Whenever the string "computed" turns up in a line of the data below, copy that line.

[Start of section]

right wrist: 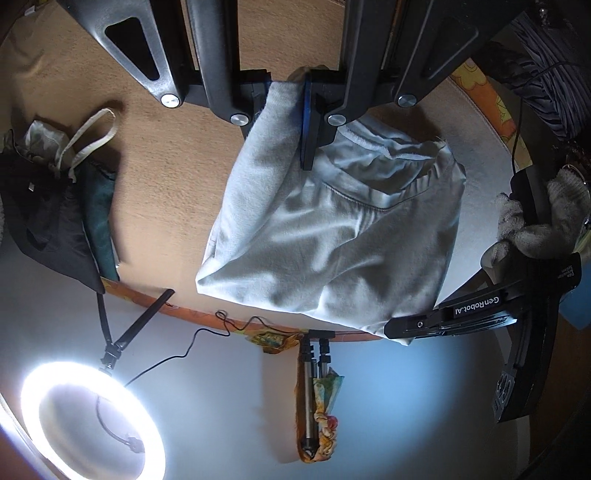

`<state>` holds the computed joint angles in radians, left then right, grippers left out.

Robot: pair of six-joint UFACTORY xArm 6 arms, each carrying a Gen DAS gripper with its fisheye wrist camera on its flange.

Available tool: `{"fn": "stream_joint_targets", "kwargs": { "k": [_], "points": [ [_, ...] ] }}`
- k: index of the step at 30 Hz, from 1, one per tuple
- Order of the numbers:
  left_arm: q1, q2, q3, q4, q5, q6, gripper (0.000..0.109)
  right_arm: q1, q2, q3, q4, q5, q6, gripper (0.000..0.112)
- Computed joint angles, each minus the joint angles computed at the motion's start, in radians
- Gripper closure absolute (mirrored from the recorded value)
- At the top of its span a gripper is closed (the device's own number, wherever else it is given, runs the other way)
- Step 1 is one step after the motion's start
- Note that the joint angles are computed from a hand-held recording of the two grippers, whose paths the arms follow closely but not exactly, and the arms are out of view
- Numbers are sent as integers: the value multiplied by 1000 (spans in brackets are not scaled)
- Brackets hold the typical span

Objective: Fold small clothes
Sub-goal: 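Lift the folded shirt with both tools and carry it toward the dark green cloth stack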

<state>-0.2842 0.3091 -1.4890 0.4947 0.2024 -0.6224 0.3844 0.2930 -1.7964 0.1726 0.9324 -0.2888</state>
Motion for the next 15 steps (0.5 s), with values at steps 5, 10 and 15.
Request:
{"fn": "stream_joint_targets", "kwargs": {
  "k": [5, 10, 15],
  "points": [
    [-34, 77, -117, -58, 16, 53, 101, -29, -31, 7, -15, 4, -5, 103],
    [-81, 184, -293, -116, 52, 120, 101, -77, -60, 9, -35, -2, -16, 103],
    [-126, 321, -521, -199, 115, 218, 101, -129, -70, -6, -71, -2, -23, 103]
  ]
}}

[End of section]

> _SOLUTION TO THE PROBLEM_
`<state>` holds the computed joint angles in radians, left then right, grippers left out.
- Computed joint angles, each minus the joint angles computed at the motion's start, in radians
- Note that the joint angles are computed from a hand-held recording of the two grippers, whose paths the arms follow closely but not exactly, and the arms are out of view

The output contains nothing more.